Entity
Mahavira Hall of Jingtu Monastery
Shuozhou, Shanxi, China
In the Mahavira Hall of Jingtu Monastery, floats a universe of wood. Tens of thousands of small, precisely cut blocks and strips form nine sunken panels, or caissons. The structure is a masterpiece of Jin Dynasty engineering from 1184, a style of construction known as “Eight Gates and Nine Stars.” At the center, two golden dragons coil, their carved bodies seeming to swim through the dark wood. Around them, miniature celestial pavilions echo their form, complete with tiny eaves, brackets, and railings.
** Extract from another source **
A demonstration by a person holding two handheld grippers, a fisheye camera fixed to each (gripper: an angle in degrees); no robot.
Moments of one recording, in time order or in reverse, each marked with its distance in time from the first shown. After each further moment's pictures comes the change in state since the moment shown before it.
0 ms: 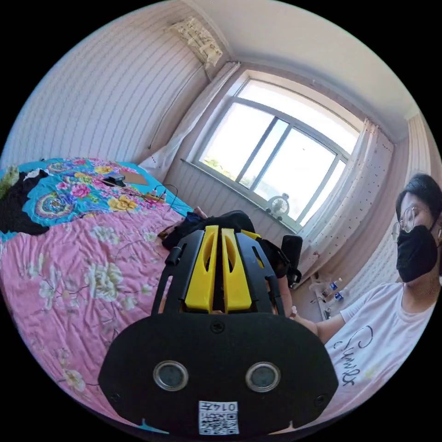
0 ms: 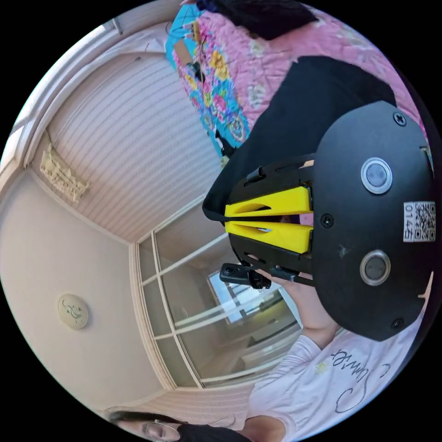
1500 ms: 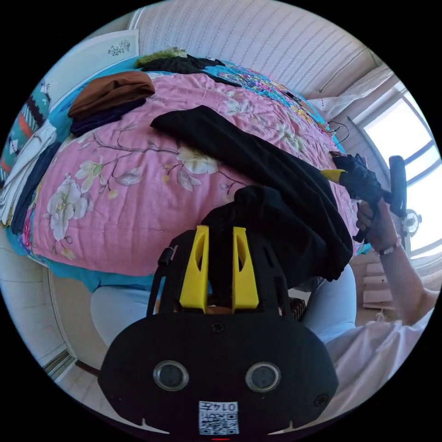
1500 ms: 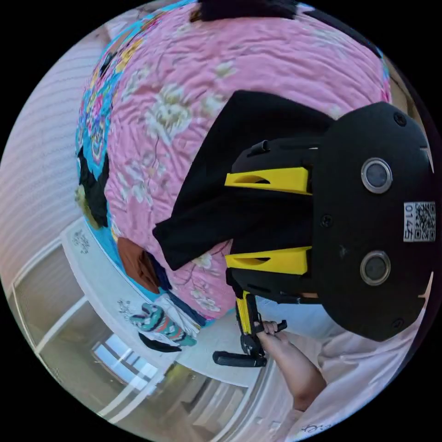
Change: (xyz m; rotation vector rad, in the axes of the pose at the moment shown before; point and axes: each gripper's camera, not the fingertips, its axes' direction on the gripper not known) left arm -0.135 0.380 -0.309 -0.461 -0.662 -0.629; right arm 0.092 0.121 0.389 -1.019 0.391 0.066
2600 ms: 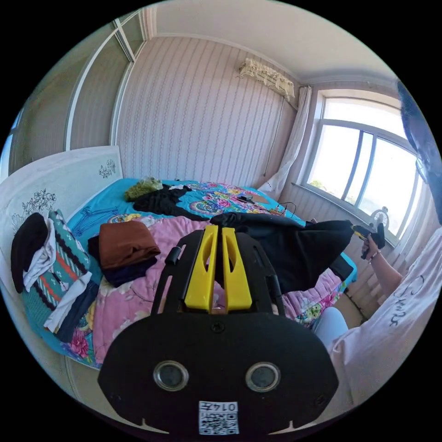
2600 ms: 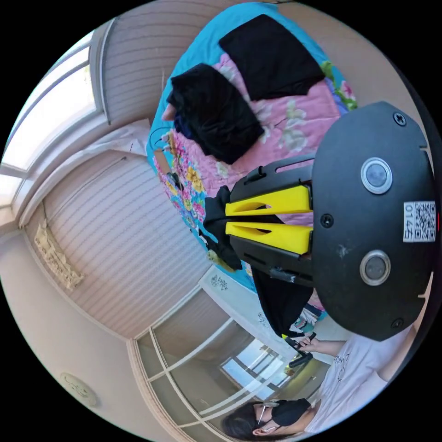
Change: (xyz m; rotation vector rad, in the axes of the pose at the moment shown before) left arm -0.145 0.045 -0.279 0.644 0.065 0.288; right arm 0.162 0.169 -0.312 0.779 0.083 0.548
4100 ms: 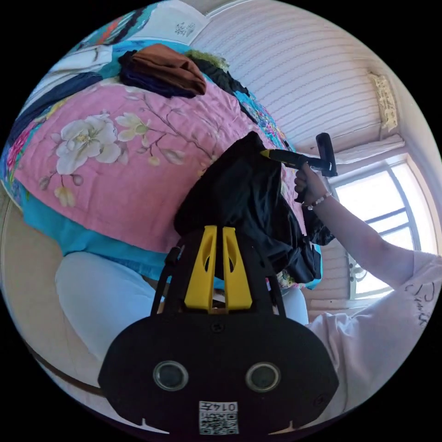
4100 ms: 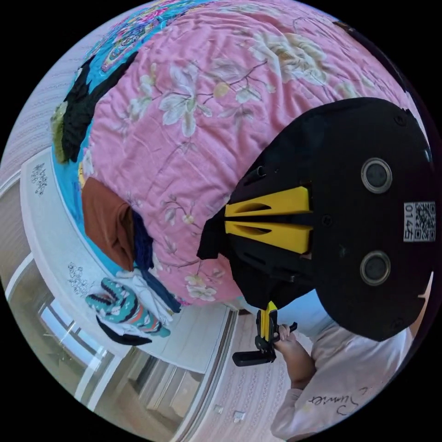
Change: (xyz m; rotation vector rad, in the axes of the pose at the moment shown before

The architect Liang Sicheng called this work a “unique national treasure,” so exquisitely crafted as to be divine. It is a reminder that the building was once part of a much larger complex, established by imperial order in 1124. The original monastery included a mountain gate, bell and drum towers, and multiple halls arranged in sequence. All were destroyed during the Cultural Revolution in the 1960s. Only this hall survived. The Qing Dynasty murals on the walls below show Buddhist figures in a traditional folk style, but the ceiling is the building’s original statement. It embodies a technical and artistic vision that has almost vanished. For centuries, this wooden cosmos was a private sky for monks and devotees. Now, it is the heart of what remains, a testament to what a single, surviving room can hold of a long and fractured history.